The electron-volt is used as an energy unit in nuclear physics; 1 electron-volt (eV) = 1.6021773… x 10-19 J. One eV/particle corresponds to an energy of 96485.309… J/mol. The calorie and BTU given here are the modern thermochemical values. Other archaic calories and BTUs did exist and were of slightly different magnitude.


The SI unit of power is the kilogram-meter2 per second cubed, which is called the watt (1 W = 1 kg-m2/s3). Since power is the energy used per unit of time, it is derived as the energy/time quotient. A power of one watt is used when an energy of one joule is expended in one second, so one watt equals one joule/second or one volt-ampere. The only significant unit of power used prior to the SI in English-speaking countries was the mechanical horsepower, defined as equal to 550 foot-pounds per second and 1 mechanical horsepower (hp) = 745.700 W. Other horsepower units used were not exact equivalents.

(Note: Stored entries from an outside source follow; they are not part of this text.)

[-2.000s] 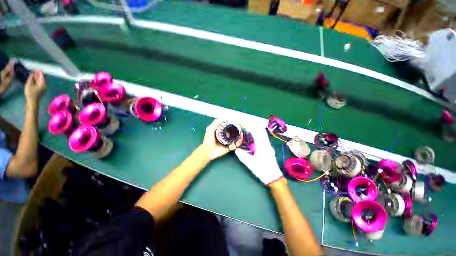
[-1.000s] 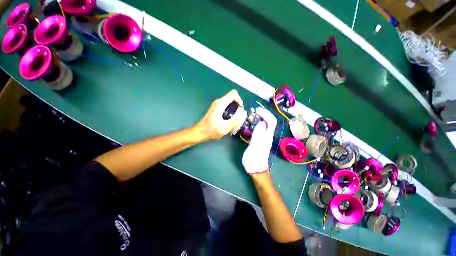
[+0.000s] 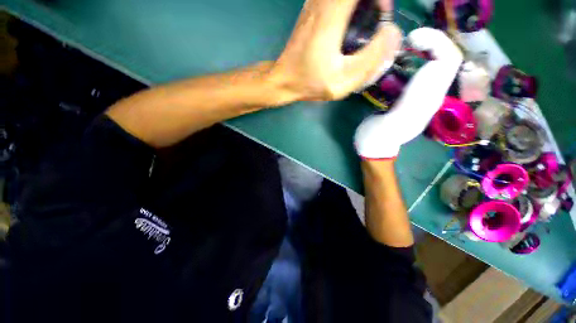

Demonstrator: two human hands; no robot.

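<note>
My bare left hand [image 3: 328,53] is near the top edge, its fingers closed around a black housing [image 3: 362,26]. My right hand [image 3: 417,94], in a white glove with a red cuff edge, holds a wired core [image 3: 390,87] with magenta and yellow bits showing, close against the left hand. The glove covers much of the core. Whether the two parts touch cannot be told. Both hands are slightly blurred and held over the green bench top [image 3: 234,38].
Magenta flared cups [image 3: 494,221], grey rings [image 3: 523,140] and wired pieces lie in a pile at the right. A white strip [image 3: 505,57] runs behind them. Cardboard [image 3: 470,296] is below the bench at lower right. A blue object [image 3: 568,281] is at the right edge.
The view has tilted down and come closer, so the hands appear larger and higher and the left-side units are out of view. The black housing remains in my left hand.
</note>
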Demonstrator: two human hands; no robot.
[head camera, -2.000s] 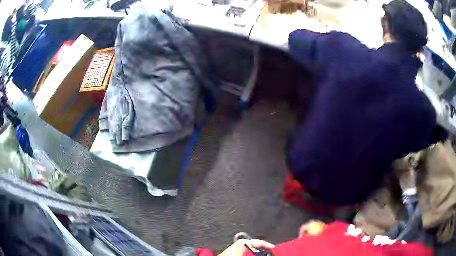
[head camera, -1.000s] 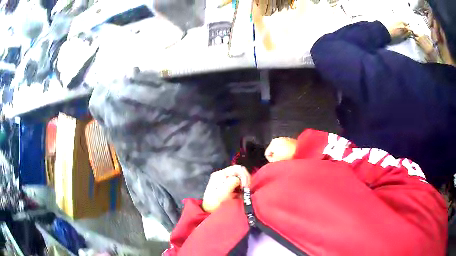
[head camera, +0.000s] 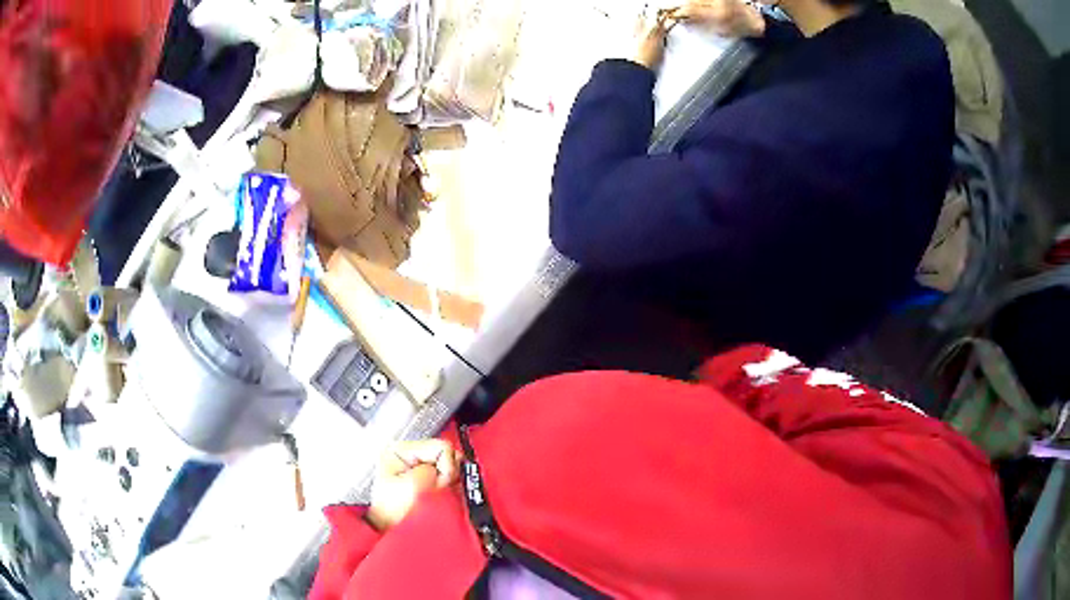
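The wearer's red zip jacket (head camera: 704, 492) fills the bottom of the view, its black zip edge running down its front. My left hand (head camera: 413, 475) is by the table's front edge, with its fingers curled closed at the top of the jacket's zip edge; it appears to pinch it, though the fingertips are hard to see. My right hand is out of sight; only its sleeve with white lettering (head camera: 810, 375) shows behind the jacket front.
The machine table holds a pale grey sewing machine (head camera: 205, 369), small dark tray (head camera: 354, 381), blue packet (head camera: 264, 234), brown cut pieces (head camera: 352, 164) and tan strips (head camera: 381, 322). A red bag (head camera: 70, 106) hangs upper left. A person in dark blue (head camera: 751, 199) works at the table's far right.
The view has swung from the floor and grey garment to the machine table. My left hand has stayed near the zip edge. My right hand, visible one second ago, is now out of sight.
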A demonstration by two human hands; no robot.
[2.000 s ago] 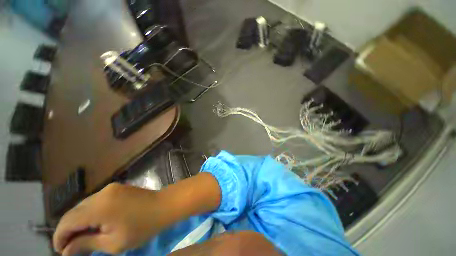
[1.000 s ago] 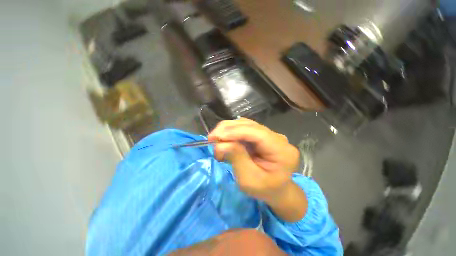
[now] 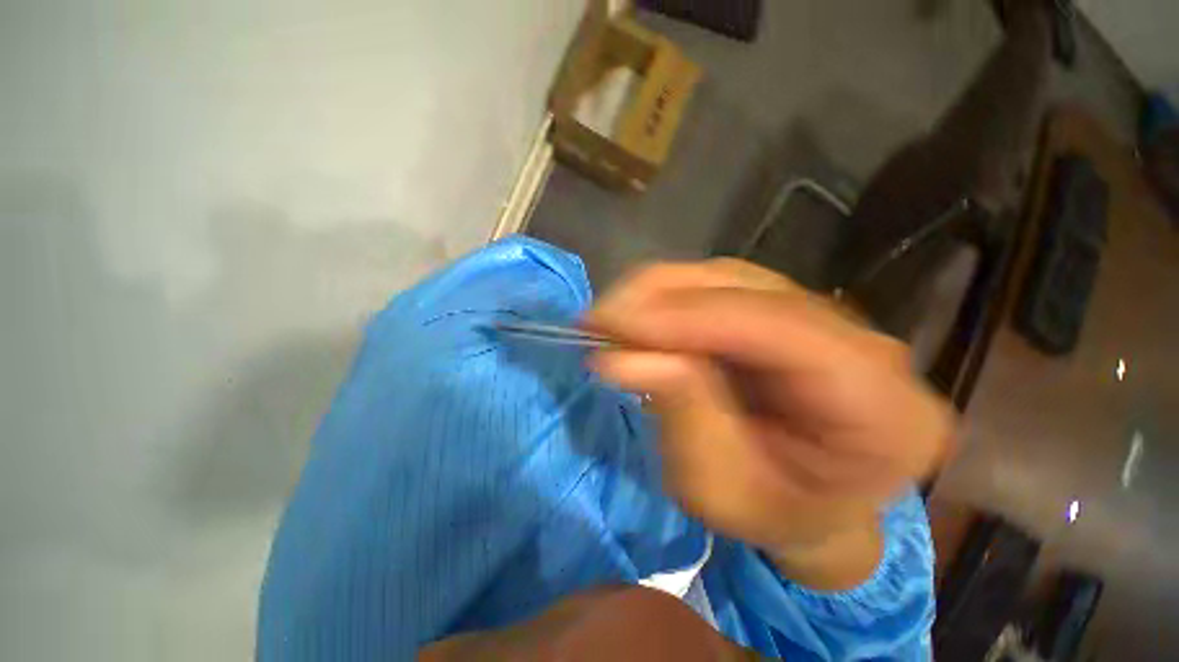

Some of these were: 1 horsepower (boiler) = 9.80950 kW; 1 horsepower (electric) = 746.0 W; 1 horsepower (water) = 746.043 W; 1 horsepower (metric) = 735.499 W. There are also several different (and flexibly defined) horsepowers used in automotive measurements.

Electrical Charge

The SI unit of electrical charge is the ampere-second, which is called the coulomb. The coulomb is the amount of charge passed when a current of one ampere flows for one second. There are no other modern units of electrical charge, although the Faraday (amount of electrical charge possessed by one mole of electrons) is sometimes considered to be such a unit. The Faraday is actually the ratio of electrical charge/amount of substance and has the modern value and units of 96485.309… C/mol of elementary charges.

Electrical Potential

The SI unit of electrical potential or electrical potential difference, sometimes also known as the unit of electromotive force, is the volt. The volt is the kilogram-metre2 per second-cubed ampere(1 V = 1 kg m2/s3A) which is the ratio of energy to electrical charge (1 V = 1 J/C). The volt may be viewed as the electrical force which is equivalent to a physical force of one newton moving a charge of one coulomb over a distance of one metre.1 V = 1 N m/C = 1 N/(C/m))

There are no other modern units of potential difference. The SI volt is identical to the “absolute volt” used in some non-SI systems of measurement.